_WHAT THE TASK REQUIRES_
For the copy, please give all of the data again exactly and leave the pictures out.

Records excerpted from a collection
-- Opening Marker --

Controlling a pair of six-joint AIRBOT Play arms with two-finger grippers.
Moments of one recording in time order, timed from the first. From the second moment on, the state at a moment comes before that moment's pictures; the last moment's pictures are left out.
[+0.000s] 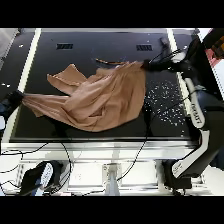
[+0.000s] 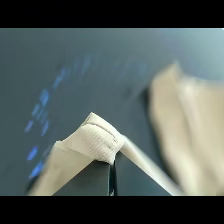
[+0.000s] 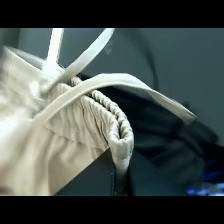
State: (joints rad) left arm 0.37 -0.70 0.63 1.54 -0.49 -1.97; right arm -0.04 -1.86 1.73 -0.85 0.90 1.23
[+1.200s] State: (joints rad) left arm 0.49 -0.86 0.77 1.61 -0.84 -1.77; right arm -0.54 -1.21 1.27 -1.33 1.45 1.28
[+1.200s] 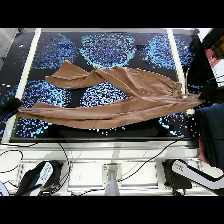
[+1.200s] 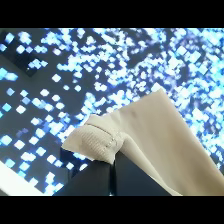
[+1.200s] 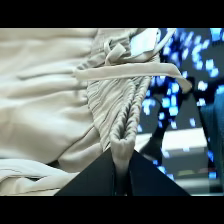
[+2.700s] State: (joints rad) left arm 0.62 -1.16 0.88 1.55 -0.89 -1.55; right arm -0.54 -1.17 1.12 -1.36 1.41 1.34
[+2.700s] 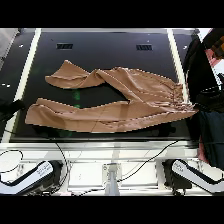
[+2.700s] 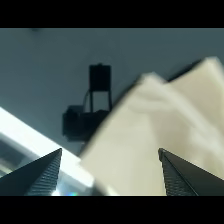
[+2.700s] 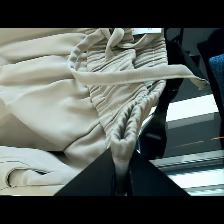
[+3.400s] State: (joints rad) left arm 1.03 -1.10 0.58 1.01 -0.89 -1.05; right arm -0.54 -1.17 1.12 -1.36 1.39 1.35
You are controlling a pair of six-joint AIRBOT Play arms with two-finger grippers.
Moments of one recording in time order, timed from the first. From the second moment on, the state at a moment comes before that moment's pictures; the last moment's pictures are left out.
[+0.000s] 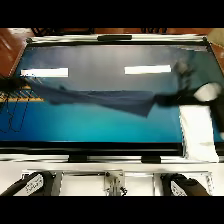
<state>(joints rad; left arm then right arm) 0.36 -1.07 1.31 0.96 -1.13 -1.20 0.05 -1.03 1.13 -1.16 1.11 1.44</state>
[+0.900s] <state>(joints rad) 0.36 -0.58 1.61 1.14 -1.27 -1.43 0.05 -0.67 1.70 -1.61 1.27 1.56</state>
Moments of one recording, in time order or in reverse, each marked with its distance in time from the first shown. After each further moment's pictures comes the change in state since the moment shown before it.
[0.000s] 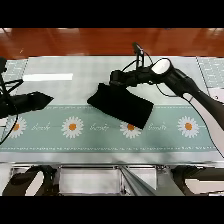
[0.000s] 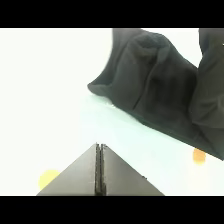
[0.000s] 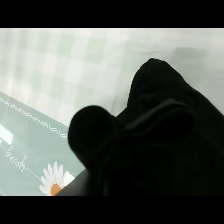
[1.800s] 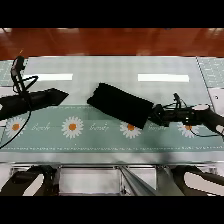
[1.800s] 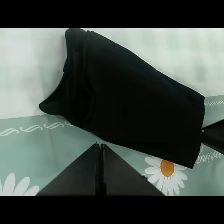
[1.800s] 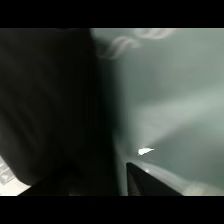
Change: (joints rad) left arm -0.187 -0.089 -0.032 -0.116 0.203 0.014; right arm -0.512 0.225 -0.773 0.205 0.153 -0.197
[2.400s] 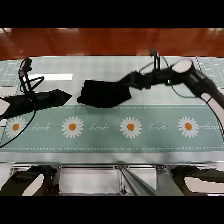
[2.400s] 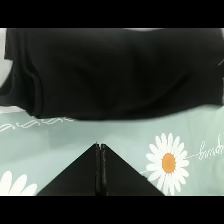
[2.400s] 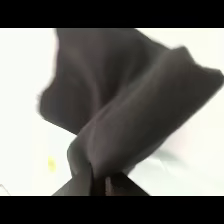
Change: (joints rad) left arm -0.024 -0.048 -0.006 -0.005 0.015 0.000; right arm 0.342 -0.126 0.736 -0.203 0.044 0.141
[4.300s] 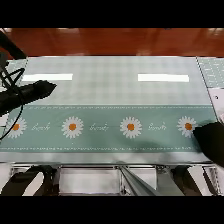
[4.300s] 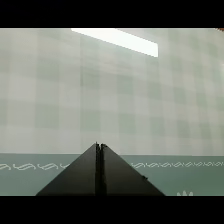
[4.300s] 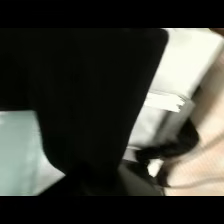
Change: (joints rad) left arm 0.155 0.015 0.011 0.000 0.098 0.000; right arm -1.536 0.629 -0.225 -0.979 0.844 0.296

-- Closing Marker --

_SOLUTION FOR THIS EXERCISE_
Controlling a pair of six-joint AIRBOT Play arms with two-finger grippers.
Moments of one recording in time order, timed from the first. From the second moment on, the state at a moment comes before that moment's pictures; the last moment's pictures are left out.
[+0.000s] 
[+0.000s] 
[+0.000s] 
State: (joints rad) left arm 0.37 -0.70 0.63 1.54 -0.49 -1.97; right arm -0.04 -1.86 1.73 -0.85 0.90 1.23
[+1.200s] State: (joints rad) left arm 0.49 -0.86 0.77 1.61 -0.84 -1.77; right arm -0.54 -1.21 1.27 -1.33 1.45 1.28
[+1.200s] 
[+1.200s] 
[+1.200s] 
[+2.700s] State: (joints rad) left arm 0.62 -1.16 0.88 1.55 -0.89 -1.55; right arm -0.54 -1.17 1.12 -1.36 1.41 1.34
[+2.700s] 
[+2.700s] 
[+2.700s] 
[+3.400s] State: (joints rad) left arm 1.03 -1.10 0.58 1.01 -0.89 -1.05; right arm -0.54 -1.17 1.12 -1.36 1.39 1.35
You are controlling a pair of six-joint AIRBOT Play arms with two-finger grippers.
Moments of one recording in time order, timed from the first. From the second moment on, the state at a moment comes before that moment's pictures; the last moment's pictures are left out.
[+0.000s] 
<state>(joints rad; left arm then right arm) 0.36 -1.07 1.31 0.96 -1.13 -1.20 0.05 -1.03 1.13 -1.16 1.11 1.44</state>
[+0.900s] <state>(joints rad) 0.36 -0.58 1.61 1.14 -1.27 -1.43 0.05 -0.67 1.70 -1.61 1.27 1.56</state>
Moments of one recording, in time order or in reverse, each marked with its distance in time from the first shown. After each further moment's pictures comes the change in state since the moment shown before it.
[0.000s] 
[0.000s] 
[0.000s] 
[1.800s] 
[1.800s] 
[1.800s] 
Change: (joints rad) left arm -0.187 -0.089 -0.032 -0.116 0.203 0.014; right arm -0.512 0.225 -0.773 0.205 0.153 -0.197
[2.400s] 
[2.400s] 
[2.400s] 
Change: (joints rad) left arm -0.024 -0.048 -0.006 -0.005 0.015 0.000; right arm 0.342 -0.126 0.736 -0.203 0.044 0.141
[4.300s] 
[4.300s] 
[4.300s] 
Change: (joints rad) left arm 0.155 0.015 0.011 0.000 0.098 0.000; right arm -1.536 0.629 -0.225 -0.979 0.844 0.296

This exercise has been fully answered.